No matter how you slice it, “Lamb,” the film for which producer Mel Eslyn recently won the Film Independent Spirit Awards’ Piaget Producers Award, is disconcerting. It keeps one in a perpetual state of imbalance, wondering what will happen next and hoping it all works out in the end.
Speaking to Eslyn about the process of getting it made feels somewhat the same—albeit less disturbing.
Starring writer-director Ross Partridge (“Baghead”) and Tony-honored Oona Laurence (“Matilda the Musical”), the drama centers on David Lamb, a middle-aged man at the end of his rope after his wife leaves him, his embittered father has died, and he’s been fired after his affair with a younger co-worker was discovered.
Smoking a cigarette in a parking lot, he’s approached by Tommie (Laurence), a rail-thin little girl in high heels who asks for a smoke. From there, they form a careful bond built on equal parts concern and curiosity that culminates in a weeklong road trip. Their relationship is confusing, sometimes uplifting, and always messy—much like the filmmaking process.
Partridge had already written the script when he sent Eslyn the book on which it’s based, written by Bonnie Nadzam. “It made me feel weird inside,” the producer admits, laughing. “I walked around for, like, three days and couldn’t get it out of my head, so finally I said, ‘That means I have to make this, ’cause I can’t stop thinking about it.’ ”
The two spent a month in Partridge’s apartment reworking the script, a contrast, she says, to the last project she worked on, “The One I Love,” where much of the dialogue was written the day of shooting. According to Eslyn, helping Partridge realize his ambition to write, star, and direct was one of her biggest incentives to sign on.

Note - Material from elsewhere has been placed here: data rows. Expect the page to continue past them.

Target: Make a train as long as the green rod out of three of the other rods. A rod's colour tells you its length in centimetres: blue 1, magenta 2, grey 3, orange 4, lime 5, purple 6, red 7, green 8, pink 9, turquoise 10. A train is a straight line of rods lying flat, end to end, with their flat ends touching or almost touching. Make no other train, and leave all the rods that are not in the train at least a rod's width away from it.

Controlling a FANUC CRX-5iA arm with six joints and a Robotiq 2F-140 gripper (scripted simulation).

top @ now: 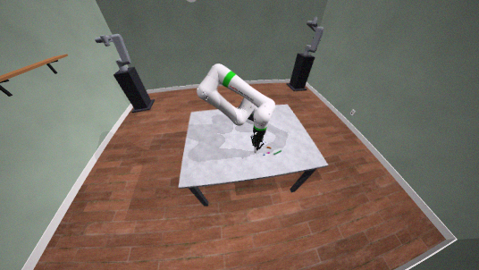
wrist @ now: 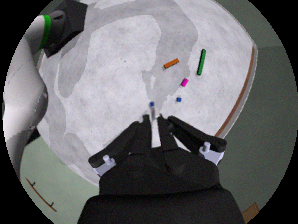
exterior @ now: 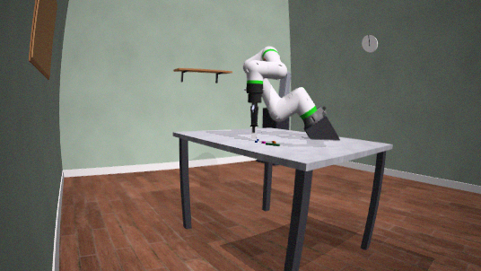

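The magenta rod lies 110 mm to the left of my hand, 40 mm below it and 30 mm ahead of it. Round my hand: orange rod 130 mm to the left, 40 mm below, 20 mm behind; green rod 190 mm to the left, 40 mm below, 40 mm ahead; grey rod 30 mm below.
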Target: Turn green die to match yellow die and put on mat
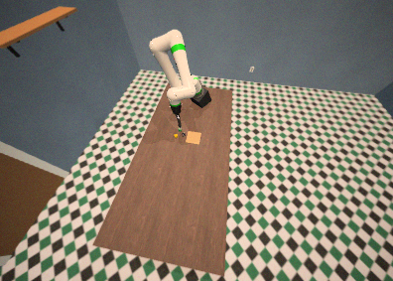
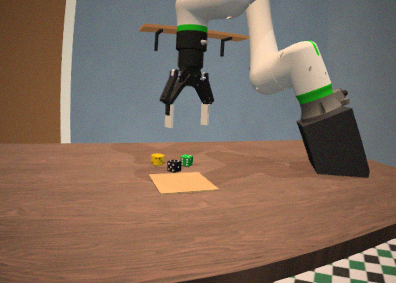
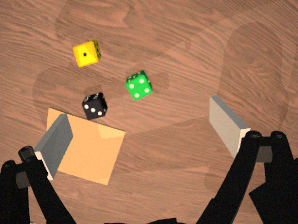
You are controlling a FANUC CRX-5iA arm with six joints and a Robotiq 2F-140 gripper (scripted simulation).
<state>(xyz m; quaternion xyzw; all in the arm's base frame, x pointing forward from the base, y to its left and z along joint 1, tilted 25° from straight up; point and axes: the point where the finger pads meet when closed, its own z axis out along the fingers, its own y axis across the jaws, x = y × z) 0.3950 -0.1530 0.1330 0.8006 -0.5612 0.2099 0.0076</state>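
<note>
The green die lies 120 mm below my hand. Also, from my hand: yellow die (120 mm below, 80 mm ahead, 30 mm to the right); black die (120 mm below, 60 mm ahead, 50 mm to the left); mat (150 mm to the left, 130 mm below, 90 mm ahead).
</note>
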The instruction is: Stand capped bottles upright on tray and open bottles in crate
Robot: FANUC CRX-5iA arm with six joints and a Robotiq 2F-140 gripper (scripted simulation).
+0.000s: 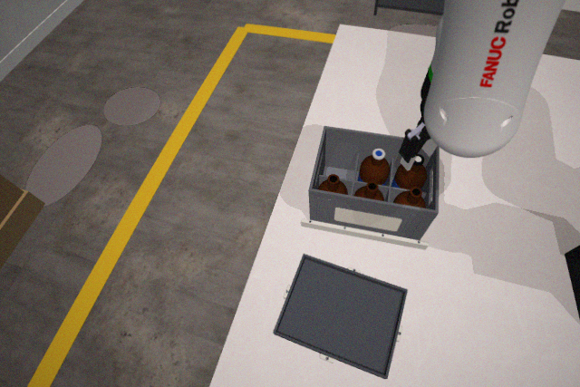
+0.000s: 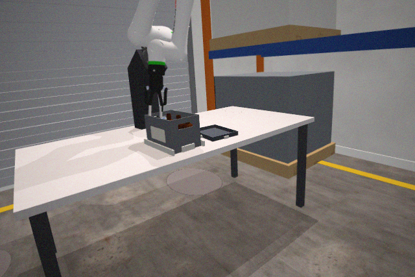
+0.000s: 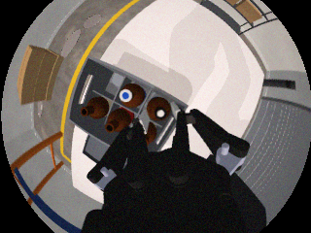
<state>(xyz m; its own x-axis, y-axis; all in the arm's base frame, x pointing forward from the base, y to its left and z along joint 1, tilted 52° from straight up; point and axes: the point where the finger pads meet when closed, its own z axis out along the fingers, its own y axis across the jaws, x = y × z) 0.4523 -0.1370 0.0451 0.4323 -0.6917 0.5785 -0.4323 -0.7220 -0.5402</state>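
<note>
Right now the grey crate is 8 cm ahead of my hand, 6 cm to the left of it and 11 cm below it. Also, from my hand: flat tray (5 cm ahead, 35 cm to the left, 18 cm below).
</note>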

After finding Laurence with the help of casting director Allison Estrin, the big task was finding a location that did the novel justice, so they scouted in the book’s home state, Wyoming. The process consisted primarily of Eslyn “driving around in a giant pickup truck, sneaking onto ranches and getting yelled at, and cold-calling [ranch owners] who didn’t even have Internet.” But when the perfect cabin was finally found, Eslyn says she could practically hear “the angels singing, ‘This is your location.’ ”

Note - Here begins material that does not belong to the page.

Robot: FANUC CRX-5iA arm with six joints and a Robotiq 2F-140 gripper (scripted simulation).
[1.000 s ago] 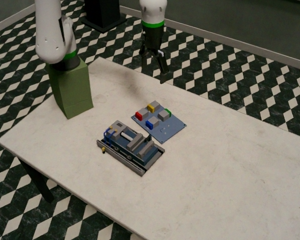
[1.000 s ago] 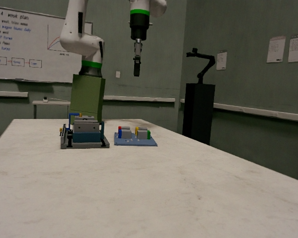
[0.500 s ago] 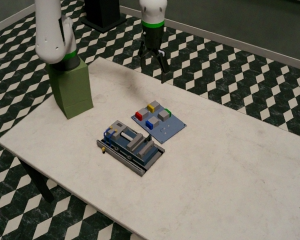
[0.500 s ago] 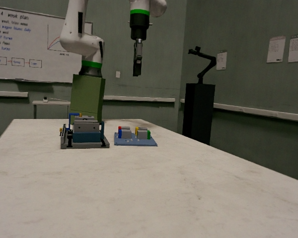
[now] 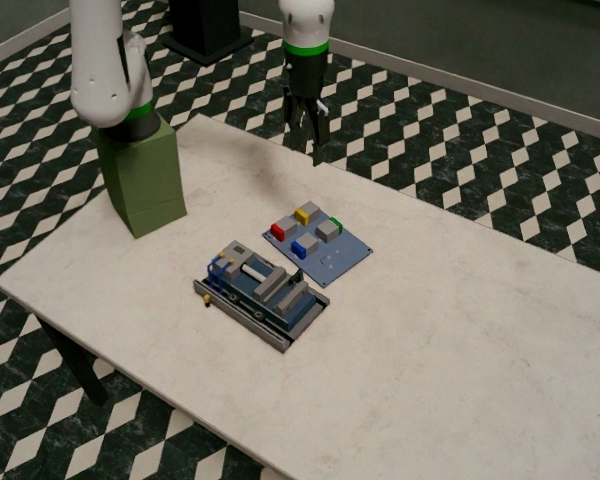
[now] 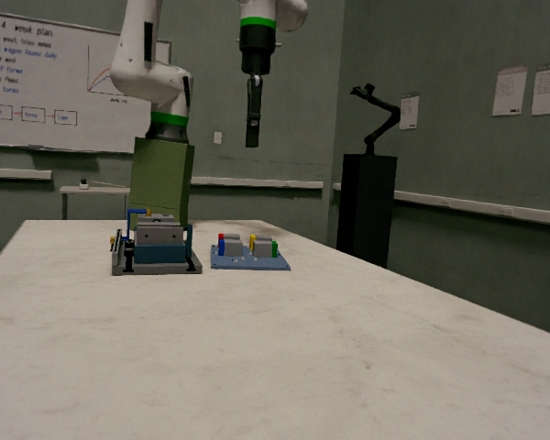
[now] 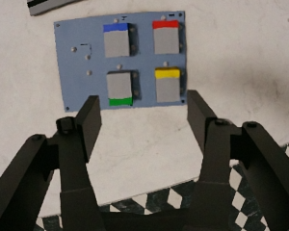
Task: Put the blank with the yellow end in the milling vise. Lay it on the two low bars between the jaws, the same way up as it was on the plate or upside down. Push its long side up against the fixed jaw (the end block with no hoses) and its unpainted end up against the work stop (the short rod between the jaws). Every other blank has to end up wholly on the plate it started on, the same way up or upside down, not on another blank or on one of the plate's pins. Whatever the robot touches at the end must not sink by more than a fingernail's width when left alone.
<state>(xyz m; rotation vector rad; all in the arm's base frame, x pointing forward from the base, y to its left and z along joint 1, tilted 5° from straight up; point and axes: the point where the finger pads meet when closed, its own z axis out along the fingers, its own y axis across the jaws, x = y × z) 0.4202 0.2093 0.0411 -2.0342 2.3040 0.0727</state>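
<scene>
My hand is 4 cm past the yellow-ended grey blank, 5 cm to the right of it and 29 cm above it. Also, from my hand: green-ended blank (5 cm ahead, 4 cm to the left, 29 cm below); blue-ended blank (4 cm ahead, 5 cm to the right, 29 cm below); red-ended blank (5 cm behind, 4 cm to the right, 29 cm below).
</scene>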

Production was going well... until the snow on the idyllic mountaintops nearby melted and flooded their space. Then Laurence was cast as Jake Gyllenhaal’s daughter in “Southpaw,” cutting their time frame from several months to three weeks.
It’s times like these when you want a producer like Eslyn on your team. (Mark Duplass, who starred in “The One I Love,” calls her the “ace in the hole.”) She, along with Partridge, cinematographer Nathan Miller, and assistant director Drew Langer, cleaned out the debris before gutting the entire cabin and rebuilding their set in time to shoot the 96-minute film.
Because she’s willing to get her hands dirty on the creative, logistic, and literal front, Eslyn’s approach to the process makes low-budget films her specialty. (“Lamb” was made for well under half a million, according to her.) But her most useful asset, aside from her tenacity, is her gut.
“The biggest thing I learn every film is this reaffirmation of trusting your instinct, because there were so many things that we did based on instinct,” she says. “Everything from me accepting the film to casting—even getting a lot of our creative team, Ross and I kept saying, ‘This person just feels right.’ ”
Along with the award comes an open-ended $25,000 filmmaking grant, so keep an eye out for where Eslyn’s instincts will lead her next.